Spare yourself the agitation of rationalizing the Republican candidates’ attack on Mitt Romney’s private equity days. You’d be foolish to put any opportunity for easy populist points past this crop of Git Offamah Propertys, especially in the midst of a vicious nomination cycle. It’s too bad Romney wasn’t a fixed income wiz or commodity speculator or something, because we could all stand to bash those effigies a little bit longer. Instead he was a venture capitalist, a good one by most accounts, and it’s wrong to make him stand trial for following capitalism’s best practices.

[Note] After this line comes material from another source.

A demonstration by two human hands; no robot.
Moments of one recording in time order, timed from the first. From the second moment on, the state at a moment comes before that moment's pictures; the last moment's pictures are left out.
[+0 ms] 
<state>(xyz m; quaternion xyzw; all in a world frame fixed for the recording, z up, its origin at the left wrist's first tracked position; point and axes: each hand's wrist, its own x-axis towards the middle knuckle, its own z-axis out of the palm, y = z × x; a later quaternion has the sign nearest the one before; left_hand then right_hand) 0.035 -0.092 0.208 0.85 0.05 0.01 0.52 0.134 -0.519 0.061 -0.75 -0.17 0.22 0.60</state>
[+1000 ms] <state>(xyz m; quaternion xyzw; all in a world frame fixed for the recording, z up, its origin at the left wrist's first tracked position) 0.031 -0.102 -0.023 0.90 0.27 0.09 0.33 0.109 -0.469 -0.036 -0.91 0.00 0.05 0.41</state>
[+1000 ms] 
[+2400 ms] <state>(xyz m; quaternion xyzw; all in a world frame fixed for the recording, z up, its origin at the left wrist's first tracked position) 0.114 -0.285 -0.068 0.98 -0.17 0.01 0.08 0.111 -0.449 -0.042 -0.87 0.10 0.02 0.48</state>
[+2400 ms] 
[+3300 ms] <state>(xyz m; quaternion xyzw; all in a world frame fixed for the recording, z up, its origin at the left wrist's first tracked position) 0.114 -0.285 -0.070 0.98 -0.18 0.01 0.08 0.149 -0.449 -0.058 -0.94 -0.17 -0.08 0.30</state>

The kerfuffle started when Romney dropped another deuce on his own campaign by stating that he liked “to be able to fire people” who weren’t performing up to standards. The opposition immediately jumped on him: Vulture! Heartless! Profiteer! I was waiting for Perry to cry “socialist agenda!” but apparently he has a better grasp on that term than I thought. The irony is that Romney implied absolutely nothing offensive. Termination, just like the failure of an insolvent business, is inherent and necessary to capitalism. Seeing a group that is this close to describing all the nasty things they would do to free enterprise, lashing out at one of its fundamental mechanisms, was infuriating. What do they think capitalism is? we all fumed. The entire line of attack on private equity and Romney’s wealth exposes the fallacy of capitalism’s place in the dogma of these candidates. Like justifying the Patriot Act as a defense of freedom, “capitalism” in this crowd is a buzzword for a sales pitch, nothing more.

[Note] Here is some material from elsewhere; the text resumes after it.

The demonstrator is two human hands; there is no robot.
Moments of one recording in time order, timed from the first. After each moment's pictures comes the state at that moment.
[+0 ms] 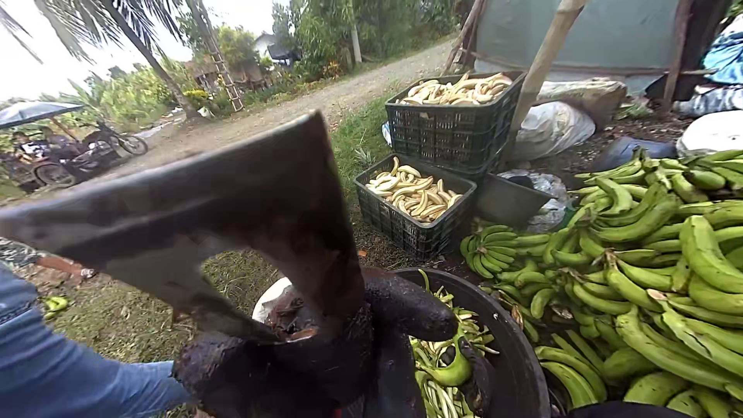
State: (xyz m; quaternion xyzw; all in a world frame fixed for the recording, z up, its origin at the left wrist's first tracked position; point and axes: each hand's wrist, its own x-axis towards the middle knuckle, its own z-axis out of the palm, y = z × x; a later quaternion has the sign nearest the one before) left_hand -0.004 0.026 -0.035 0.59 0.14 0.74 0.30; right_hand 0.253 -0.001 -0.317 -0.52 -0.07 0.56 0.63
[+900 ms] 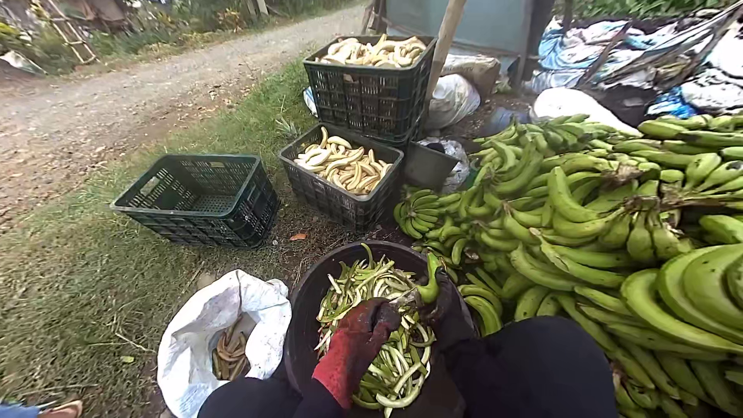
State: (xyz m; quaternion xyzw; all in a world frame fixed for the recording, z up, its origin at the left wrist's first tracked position) left_hand 0.075 0.082 -0.207 0.83 0.37 0.14 0.41; right_hand 0.295 0.045 -0.276 -0.53 -0.02 0.39 0.76
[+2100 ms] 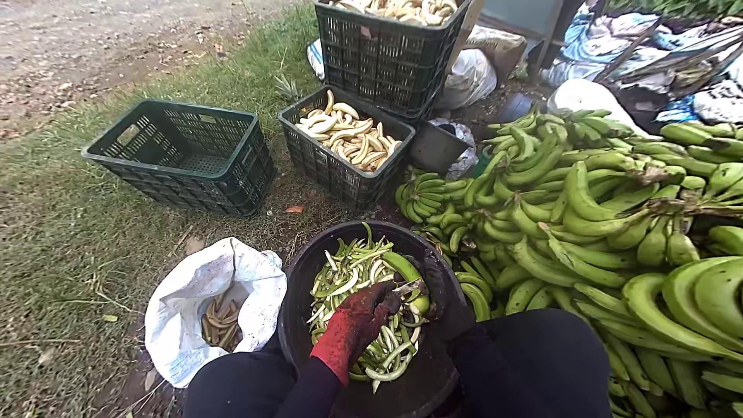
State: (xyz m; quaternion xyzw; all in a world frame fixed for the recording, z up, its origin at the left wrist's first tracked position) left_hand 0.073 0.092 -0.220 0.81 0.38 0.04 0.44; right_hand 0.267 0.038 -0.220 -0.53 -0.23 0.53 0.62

Private equity is a poor target with which to start discussing the inequalities of high finance. Yes, the industry attracts some predators. But few investment vehicles provide nearly as much economic good as venture capital. Rather than being parasitic like most Wall Street trading, VC has the potential to produce tangible results out of ailing businesses and land failing ones as softly as possible. It is almost pure capitalism, worlds away from the artificial financial culture wherein economic cataclysm is merely volatility. From what I’ve heard, Bain was a highly-regarded firm more interested in building than stripping for parts. When a company’s balance sheet sags to the point that these types of investors are brought in, the company generally faces death without the kind of (often long-anticipated) cuts that Romney joked about on the stump. Average workers sometimes lose jobs, but so do managers who prove ineffective or too costly. All of it is geared toward rebuilding a functioning business. An incoming VC consultant's role is no more heartless than that of any manufacturer, currently the most romanticized occupation in economic America. Both are after two goals: to maintain quality and get leaner. Lower outflow is simply what a profit-driven system rewards. Anyone with a problem with those two goals should look to change the incentives, not their pursuers.
The Republicans, of course, are not looking to change any incentives. They just want to draw blood. The only thing this asinine episode revealed is how unsubstantive claims made during a no-holds-barred election can be. Look for more of this in the general election. Prepare to hate democracy, Americans.